§ YOUR ASSIGNMENT:
For this exercise, copy the data exactly and omit any images.

§ THE DATA:
--- START ---
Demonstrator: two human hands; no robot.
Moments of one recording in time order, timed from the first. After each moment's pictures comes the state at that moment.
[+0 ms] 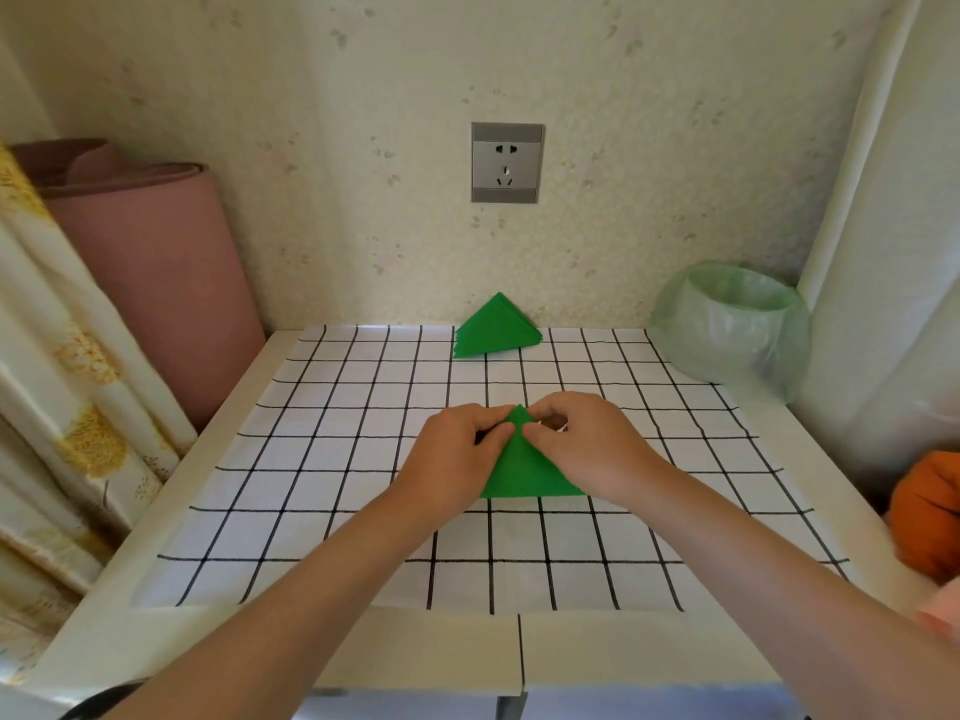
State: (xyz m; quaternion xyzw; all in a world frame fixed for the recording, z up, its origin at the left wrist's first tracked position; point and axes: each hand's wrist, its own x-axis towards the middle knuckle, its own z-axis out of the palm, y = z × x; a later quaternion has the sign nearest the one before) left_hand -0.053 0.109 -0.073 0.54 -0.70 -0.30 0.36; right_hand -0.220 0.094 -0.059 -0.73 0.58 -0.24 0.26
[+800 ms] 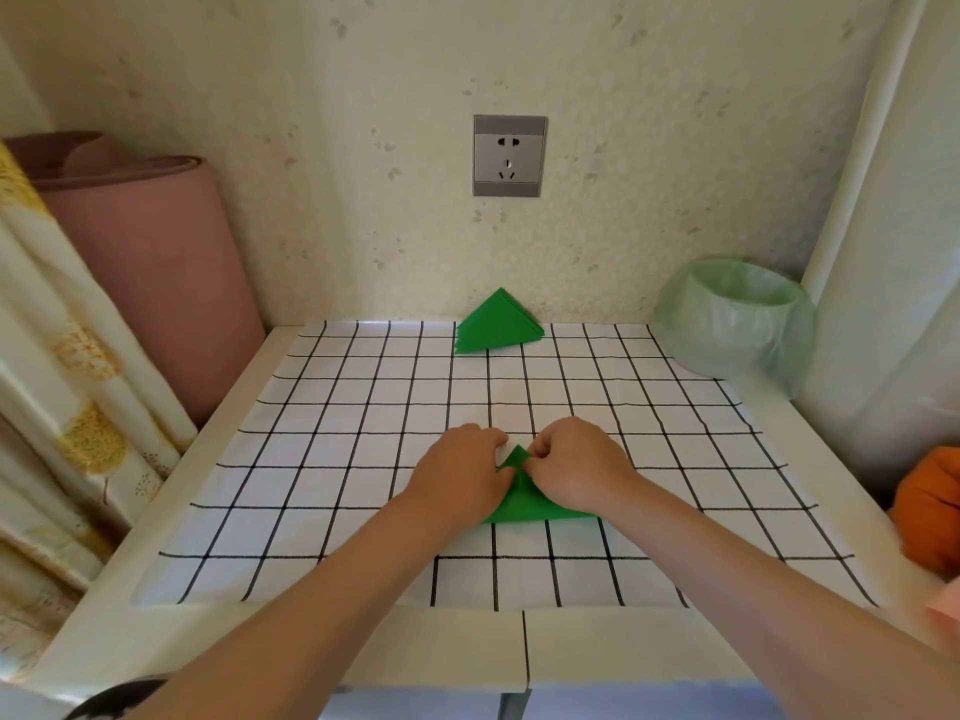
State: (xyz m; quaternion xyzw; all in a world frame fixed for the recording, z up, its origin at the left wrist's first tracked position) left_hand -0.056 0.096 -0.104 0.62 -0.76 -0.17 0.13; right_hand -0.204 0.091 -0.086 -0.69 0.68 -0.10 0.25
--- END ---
§ WRITTEN ANSWER:
Demonstrator: two human hands; no robot.
Moments of one recording in time order, timed from the first. After each moment's pictures comes the state at that moment.
[+0 ms] 
State: (xyz m; quaternion xyzw; all in a world frame fixed for the recording, z up, its origin at the left wrist's first tracked position; point and axes: each hand's wrist, its own x-axis towards the middle knuckle, its own z-axis out of the palm, y = z × x; a later quaternion has the sign nearest the one before) left_hand -0.053 0.109 -0.073 0.54 -0.70 -0.30 0.36; right_hand -0.220 0.094 -0.059 -0.73 0.58 -0.24 0.26
[+800 ms] 
State: (xyz m; quaternion xyzw; all in a world frame fixed for the recording, z up, its origin at the left wrist's first tracked position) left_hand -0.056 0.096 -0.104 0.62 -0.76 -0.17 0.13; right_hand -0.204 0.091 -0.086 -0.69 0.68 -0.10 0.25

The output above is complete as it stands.